Conjoined Twins to Be Surgically Separated
Two-year-old girls joined at chest and abdomen.
Oct. 31, 2011 -- The joy of expecting twins suddenly turned to despair when Ginady Sabuco of San Jose, Calif., was seven months pregnant.
That's when she found out her baby girls were joined at the chest and abdomen, a condition called thoraco-omphalopagus. The news was even tougher to take because at the time, she and her son were living in the Philippines while her husband was working in San Jose.
"I was asking God: why us, why me?" said Sabuco, according to Lucile Packard Children's Hospital at Stanford, where the girls, now 2-year-olds named Angelica and Angelina, are scheduled to undergo a nine-hour operation Tuesday to separate them.
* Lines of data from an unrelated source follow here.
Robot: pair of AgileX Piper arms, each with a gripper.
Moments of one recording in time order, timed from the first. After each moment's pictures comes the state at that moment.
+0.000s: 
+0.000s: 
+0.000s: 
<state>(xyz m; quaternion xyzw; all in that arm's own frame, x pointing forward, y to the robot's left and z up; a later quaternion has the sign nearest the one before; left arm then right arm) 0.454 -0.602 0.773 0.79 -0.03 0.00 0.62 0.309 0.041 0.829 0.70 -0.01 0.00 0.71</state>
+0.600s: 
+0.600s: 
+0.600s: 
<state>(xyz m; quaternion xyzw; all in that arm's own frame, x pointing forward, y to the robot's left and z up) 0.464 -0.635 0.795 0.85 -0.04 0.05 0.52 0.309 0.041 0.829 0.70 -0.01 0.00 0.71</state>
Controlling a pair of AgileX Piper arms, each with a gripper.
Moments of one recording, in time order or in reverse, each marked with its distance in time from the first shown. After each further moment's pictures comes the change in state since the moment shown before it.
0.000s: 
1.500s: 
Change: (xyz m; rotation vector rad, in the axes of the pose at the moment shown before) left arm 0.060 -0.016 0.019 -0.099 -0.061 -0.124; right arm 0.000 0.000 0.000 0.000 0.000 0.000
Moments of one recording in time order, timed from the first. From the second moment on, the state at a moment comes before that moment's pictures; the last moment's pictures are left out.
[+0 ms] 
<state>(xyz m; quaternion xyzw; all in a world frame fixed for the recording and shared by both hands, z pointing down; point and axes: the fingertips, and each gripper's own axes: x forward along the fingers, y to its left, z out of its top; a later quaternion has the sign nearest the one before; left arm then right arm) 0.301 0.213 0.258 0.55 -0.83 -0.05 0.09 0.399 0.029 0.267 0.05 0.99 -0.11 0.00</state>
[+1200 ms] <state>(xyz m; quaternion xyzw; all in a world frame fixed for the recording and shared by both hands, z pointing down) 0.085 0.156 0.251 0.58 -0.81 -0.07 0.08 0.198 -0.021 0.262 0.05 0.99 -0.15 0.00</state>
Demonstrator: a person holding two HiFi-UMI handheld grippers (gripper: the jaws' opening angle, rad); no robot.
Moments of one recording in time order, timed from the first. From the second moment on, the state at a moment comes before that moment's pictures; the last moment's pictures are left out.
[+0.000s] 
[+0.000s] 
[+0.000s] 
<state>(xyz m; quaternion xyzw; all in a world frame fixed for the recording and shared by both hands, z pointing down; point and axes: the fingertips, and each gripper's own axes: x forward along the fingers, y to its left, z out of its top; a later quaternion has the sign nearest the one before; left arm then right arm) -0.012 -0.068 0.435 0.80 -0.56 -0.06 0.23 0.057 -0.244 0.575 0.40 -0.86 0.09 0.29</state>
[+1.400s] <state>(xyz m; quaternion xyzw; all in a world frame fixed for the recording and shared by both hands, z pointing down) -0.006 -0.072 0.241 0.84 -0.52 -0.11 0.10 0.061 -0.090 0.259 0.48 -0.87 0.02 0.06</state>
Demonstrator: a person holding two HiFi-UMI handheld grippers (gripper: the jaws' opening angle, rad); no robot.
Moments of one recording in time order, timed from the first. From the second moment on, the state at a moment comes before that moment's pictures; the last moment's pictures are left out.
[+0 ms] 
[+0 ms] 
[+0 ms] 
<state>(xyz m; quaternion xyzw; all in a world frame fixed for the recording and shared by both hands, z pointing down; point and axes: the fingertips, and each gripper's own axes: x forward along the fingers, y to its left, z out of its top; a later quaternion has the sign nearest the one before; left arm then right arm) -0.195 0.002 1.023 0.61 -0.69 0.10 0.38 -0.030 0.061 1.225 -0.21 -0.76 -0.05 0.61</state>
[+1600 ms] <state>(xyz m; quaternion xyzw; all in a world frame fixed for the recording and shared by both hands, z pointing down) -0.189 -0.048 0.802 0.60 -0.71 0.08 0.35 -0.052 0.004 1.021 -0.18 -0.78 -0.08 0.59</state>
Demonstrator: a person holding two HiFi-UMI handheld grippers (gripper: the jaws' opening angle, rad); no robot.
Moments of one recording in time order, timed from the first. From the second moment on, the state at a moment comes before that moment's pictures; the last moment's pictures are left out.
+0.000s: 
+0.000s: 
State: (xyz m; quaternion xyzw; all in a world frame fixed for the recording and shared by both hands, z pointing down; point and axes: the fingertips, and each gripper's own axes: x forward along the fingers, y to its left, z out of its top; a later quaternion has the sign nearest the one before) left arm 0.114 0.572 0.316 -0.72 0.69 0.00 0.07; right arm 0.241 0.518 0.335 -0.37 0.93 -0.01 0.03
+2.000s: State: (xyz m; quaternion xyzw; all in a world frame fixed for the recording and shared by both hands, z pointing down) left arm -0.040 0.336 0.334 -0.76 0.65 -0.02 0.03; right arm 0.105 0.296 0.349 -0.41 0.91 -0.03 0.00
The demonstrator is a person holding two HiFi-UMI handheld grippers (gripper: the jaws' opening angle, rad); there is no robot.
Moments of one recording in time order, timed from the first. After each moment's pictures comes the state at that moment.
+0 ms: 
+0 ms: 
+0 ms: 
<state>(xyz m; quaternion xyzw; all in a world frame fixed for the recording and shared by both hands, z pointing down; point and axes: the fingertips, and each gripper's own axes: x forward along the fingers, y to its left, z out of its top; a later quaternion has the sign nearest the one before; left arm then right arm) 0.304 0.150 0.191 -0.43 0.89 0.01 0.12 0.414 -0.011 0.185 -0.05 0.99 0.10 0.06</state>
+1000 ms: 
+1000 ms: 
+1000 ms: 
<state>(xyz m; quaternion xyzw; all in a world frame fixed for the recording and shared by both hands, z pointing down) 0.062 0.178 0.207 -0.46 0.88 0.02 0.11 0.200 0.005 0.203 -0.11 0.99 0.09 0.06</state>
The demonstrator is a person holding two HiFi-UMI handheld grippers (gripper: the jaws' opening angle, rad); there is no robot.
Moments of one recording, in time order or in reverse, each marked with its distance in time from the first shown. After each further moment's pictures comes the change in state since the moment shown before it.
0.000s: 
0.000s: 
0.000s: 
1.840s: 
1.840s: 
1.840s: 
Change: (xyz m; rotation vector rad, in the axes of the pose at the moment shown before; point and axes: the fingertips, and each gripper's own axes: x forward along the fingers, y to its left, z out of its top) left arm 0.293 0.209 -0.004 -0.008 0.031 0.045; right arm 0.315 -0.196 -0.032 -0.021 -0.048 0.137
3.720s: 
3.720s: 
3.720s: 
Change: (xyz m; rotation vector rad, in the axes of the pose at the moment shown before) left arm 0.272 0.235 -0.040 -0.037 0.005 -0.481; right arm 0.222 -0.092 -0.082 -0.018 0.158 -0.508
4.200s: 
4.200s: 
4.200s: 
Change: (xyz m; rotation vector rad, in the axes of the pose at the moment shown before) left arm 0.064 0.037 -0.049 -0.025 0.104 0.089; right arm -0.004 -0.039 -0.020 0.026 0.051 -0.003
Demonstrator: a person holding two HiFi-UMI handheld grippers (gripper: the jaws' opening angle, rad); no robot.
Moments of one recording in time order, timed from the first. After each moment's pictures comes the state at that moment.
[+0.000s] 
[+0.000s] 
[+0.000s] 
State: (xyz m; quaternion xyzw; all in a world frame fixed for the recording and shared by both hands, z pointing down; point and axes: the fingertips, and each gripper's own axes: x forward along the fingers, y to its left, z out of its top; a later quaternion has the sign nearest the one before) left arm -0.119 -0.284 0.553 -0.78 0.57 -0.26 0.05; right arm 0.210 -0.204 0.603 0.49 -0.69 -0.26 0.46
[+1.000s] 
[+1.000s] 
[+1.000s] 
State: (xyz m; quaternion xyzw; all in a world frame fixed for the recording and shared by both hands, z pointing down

Sabuco and her children came to the U.S. in September 2010, and a couple of months later, doctors at Packard Children's started evaluating the girls. After months of tests and preliminary procedures, doctors say the twins are ready for separation surgery and expect it to go very well, but they warn that if one twin dies, the other will die within hours.
While the hospital wouldn't discuss the cost of the surgery, they said part of the expenses will be paid for by the family's medical insurance.
The surgical team, led by pediatric surgeon Dr. Gary Hartman and pediatric plastic surgeon Dr. Peter Lorenz will separate the girls' diaphragms, livers and bowels and will then reconstruct their chest and abdominal walls using a special plate. Their hearts are almost entirely separate, and while their intestines are fused in some places, their digestive systems function independently.
"The plates will dissolve over about a year and a half," said Lorenz. "That gives the grafted bone plenty of time to fuse, so eventually the girls will have normal bones and stable chests."
After surgery, Angelica and Angelina will recover for about four or five days in an intensive care unit and will then go to a regular hospital room for another week. They will then return home to San Jose, where Sabuco looks forward to them being two very ordinary twin sisters.
"Angelica is more talkative and Angelina's a silent type," Sabuco told the hospital. "The girls love to play 'mommy and baby' with each other and listen to stories and music."
Doctors say the twins need to be separated in order to prevent future health problems, including muscular and skeletal deformities and the psychological stresses of being conjoined.
According to Packard Children's, only about six separation surgeries are done every year in the United States. Most conjoined twins never survive pregnancy, and only about 25 percent of those who are born will live.
ABC News reported back in September that there have only been about two dozen sets of conjoined twins in the world who were successfully separated. If the surgery goes well, Angelica and Angelina will overcome huge odds.
The family is eagerly awaiting the days when Angelica and Angelina can be normal little girls for the first time in their lives.
"I hope that when they grow up, they go to school, graduate and get stable jobs," Sabuco told the hospital. "I want them to have a good future."